Perched atop the 13,460-foot summit of Mauna Kea is the Subaru telescope. It’s one of more than a dozen telescopes dotting one of the best astronomy observation points in the world.

The telescope is back in the news today after an international team of researchers spotted what could be the faintest satellite galaxy ever found. Called Virgo I, it lies towards the direction of the constellation Virgo. And is one of about 50 satellite galaxies of the Milky Way discovered so far.

Researchers used Subaru’s Hyper Suprime-Cam to spot the faint galaxy. Imagine a gigantic digital camera and you’re on the right track. Here’s the camera.

hyper suprime camera

And the Wide Field Corrector Lens.

wide field corrector lens

What’s the pixel count on this sucker? 870 megapixels. The sensor is made up of 116 CCDs.

Hyper Suprime camera sensor

Hyper Suprime-Cam can capture an area of the sky as large as nine full moons in a single exposure with very little distortion. All thanks to the Corrector Lens designed and manufactured by Canon. Yep, that same Canon.

Did You Know: Subaru’s prime focus sits 15 meters above the primary mirror. The distance between the mirror and the prime focus point is what gives the Subaru telescope its wide field of view.

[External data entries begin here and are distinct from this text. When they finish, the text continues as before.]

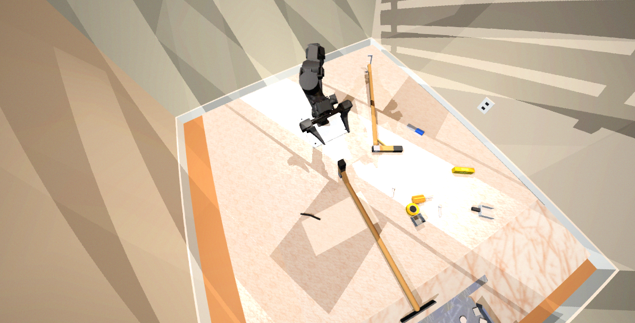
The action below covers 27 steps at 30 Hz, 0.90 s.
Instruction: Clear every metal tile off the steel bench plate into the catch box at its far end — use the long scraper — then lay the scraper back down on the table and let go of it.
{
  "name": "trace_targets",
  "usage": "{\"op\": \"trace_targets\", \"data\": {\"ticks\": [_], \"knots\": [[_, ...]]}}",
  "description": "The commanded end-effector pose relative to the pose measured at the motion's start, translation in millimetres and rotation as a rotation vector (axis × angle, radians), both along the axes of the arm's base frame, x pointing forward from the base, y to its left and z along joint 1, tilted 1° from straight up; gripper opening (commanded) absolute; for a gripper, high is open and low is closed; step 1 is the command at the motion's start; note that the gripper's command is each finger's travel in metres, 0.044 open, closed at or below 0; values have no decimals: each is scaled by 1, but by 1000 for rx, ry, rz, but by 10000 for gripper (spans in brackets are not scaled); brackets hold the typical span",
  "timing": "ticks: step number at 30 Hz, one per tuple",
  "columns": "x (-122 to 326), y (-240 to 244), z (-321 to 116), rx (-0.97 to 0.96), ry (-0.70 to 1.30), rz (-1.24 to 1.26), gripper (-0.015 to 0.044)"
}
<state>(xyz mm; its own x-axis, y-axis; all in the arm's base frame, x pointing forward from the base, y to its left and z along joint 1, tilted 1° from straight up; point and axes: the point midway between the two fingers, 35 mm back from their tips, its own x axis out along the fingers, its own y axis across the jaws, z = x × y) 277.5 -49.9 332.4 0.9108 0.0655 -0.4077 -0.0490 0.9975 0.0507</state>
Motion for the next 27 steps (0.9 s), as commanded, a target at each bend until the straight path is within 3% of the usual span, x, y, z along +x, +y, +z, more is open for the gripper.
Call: {"op": "trace_targets", "data": {"ticks": [1,12,27], "knots": [[-11,3,27,-2,-80,9,440],[-49,17,94,-42,-278,46,440],[-49,17,95,-43,-281,47,440]]}}
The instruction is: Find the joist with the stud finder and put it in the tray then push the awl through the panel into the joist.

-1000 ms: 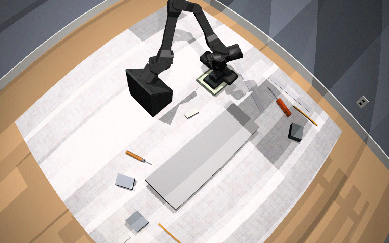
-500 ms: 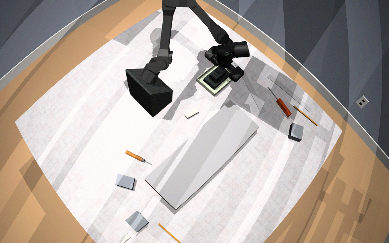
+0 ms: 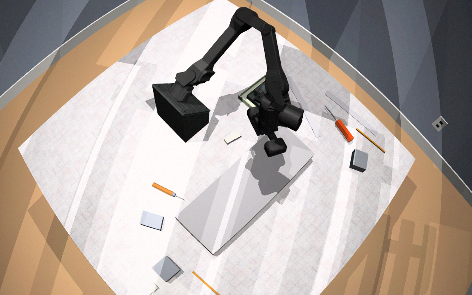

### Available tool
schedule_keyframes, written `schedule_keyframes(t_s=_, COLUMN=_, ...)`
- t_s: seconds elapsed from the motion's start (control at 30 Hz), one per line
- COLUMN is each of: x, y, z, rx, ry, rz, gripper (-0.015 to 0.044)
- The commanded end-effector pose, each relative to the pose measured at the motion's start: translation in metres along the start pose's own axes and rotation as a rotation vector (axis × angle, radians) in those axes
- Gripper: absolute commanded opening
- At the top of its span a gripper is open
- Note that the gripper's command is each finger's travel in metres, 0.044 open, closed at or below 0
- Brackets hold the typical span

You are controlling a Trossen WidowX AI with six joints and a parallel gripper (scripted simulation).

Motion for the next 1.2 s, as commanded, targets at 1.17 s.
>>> schedule_keyframes(t_s=1.17, x=-0.377, y=0.056, z=0.057, rx=0.263, ry=0.731, rz=0.107, gripper=0.044)
Point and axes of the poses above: the point midway between the two fingers, 35 mm back from their tips, its own y axis out along the fingers, its own z axis across the jaws, x = y × z, the point moved 9 cm from there along -y, back along the fingers, and after that the axes turned 10 degrees about -y, right-handed, at the moved point
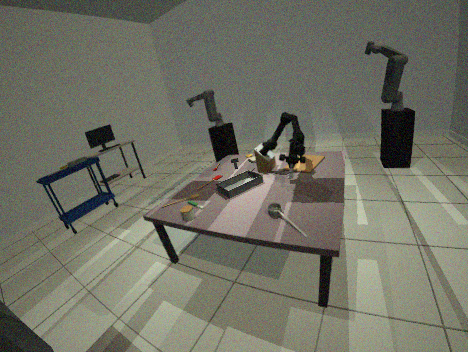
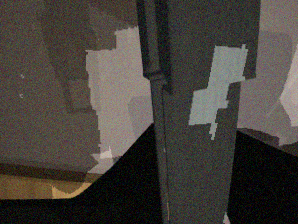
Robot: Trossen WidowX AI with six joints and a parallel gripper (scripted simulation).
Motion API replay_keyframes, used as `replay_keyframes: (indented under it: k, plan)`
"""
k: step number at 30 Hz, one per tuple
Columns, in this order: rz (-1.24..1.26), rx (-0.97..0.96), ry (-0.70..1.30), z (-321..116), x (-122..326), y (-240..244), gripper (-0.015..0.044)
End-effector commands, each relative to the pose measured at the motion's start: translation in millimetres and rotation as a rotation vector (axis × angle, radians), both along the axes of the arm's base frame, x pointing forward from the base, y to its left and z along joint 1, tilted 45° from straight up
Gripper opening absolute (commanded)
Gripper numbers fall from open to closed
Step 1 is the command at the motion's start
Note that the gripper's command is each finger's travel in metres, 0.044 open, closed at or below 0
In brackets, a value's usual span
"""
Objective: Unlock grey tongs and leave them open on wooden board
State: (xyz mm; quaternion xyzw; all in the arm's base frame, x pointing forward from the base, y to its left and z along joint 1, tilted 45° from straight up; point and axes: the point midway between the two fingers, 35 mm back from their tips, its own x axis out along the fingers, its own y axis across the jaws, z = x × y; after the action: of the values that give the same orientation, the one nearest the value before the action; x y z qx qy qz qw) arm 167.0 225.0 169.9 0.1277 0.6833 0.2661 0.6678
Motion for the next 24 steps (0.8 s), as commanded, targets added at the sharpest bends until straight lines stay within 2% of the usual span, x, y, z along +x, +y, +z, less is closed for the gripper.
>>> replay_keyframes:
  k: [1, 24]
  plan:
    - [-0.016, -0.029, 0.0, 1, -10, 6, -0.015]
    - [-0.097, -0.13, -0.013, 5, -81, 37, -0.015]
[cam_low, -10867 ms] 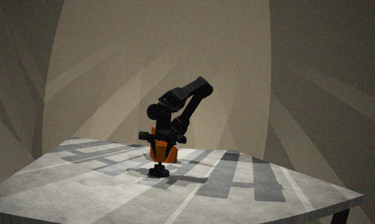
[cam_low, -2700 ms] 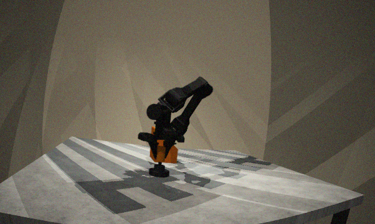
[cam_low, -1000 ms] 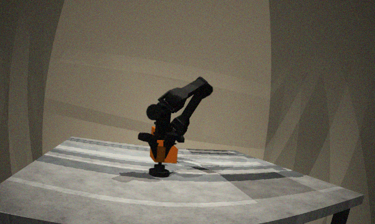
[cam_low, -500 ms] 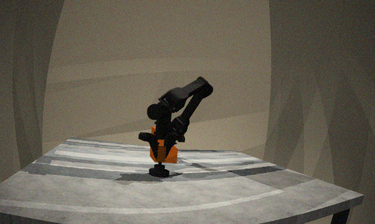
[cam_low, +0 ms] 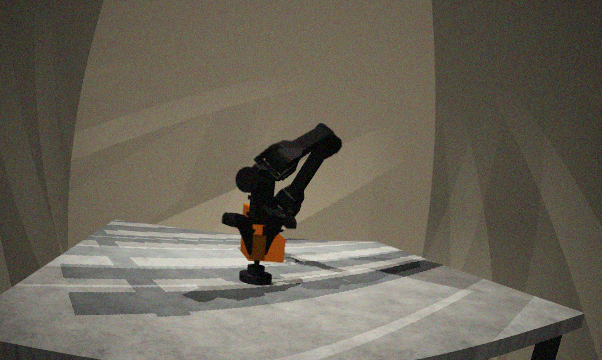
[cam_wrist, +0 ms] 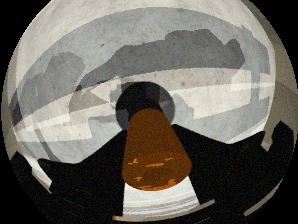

Here’s a better image showing how high above the primary mirror the Hyper Suprime-Cam sits.

Subaru telescope prime focus point

Virgo I

Researchers say Virgo I could be the faintest satellite galaxy found yet. But how faint is it? Virgo I has an absolute magnitude of -0.8 in the optical waveband. The researchers tell us how that absolute magnitude stacks up with other galaxies:

M31 (Andromeda Galaxy) = -21.77
Large Magellanic Cloud = -18.35
Small Magellanic Cloud = -17.02

Virgo I’s discovery isn’t about records. It’s about what researchers haven’t found yet. Finding this faint galaxy suggests there are many more faint dwarf satellite galaxies lurking around the Milky Way.

“This discovery implies hundreds of faint dwarf satellites waiting to be discovered in the halo of the Milky Way,” says Masashi Chiba from Tohoku University. “How many satellites are indeed there and what properties they have, will give us an important clue of understanding how the Milky Way formed and how dark matter contributed to it.”

The researchers explain the current thinking of how this works.

Standard models of galaxy formation in the context of the so-called cold dark matter (CDM) theory predict the presence of hundreds of small dark halos orbiting in a Milky Way-sized dark halo and a comparable number of luminous satellite companions. However, only tens of satellites have ever been identified. This falls well short of a theoretical predicted number, which is part of the so-called “missing satellite problem.”

The Subaru Strategic Survey was launched to search for these satellites. An early look at the data led to the discovery of Virgo I, and researchers will continue searching the sky for more satellites like it. As we find more satellite galaxies around the Milky Way, our understanding of how our home galaxy formed will only grow.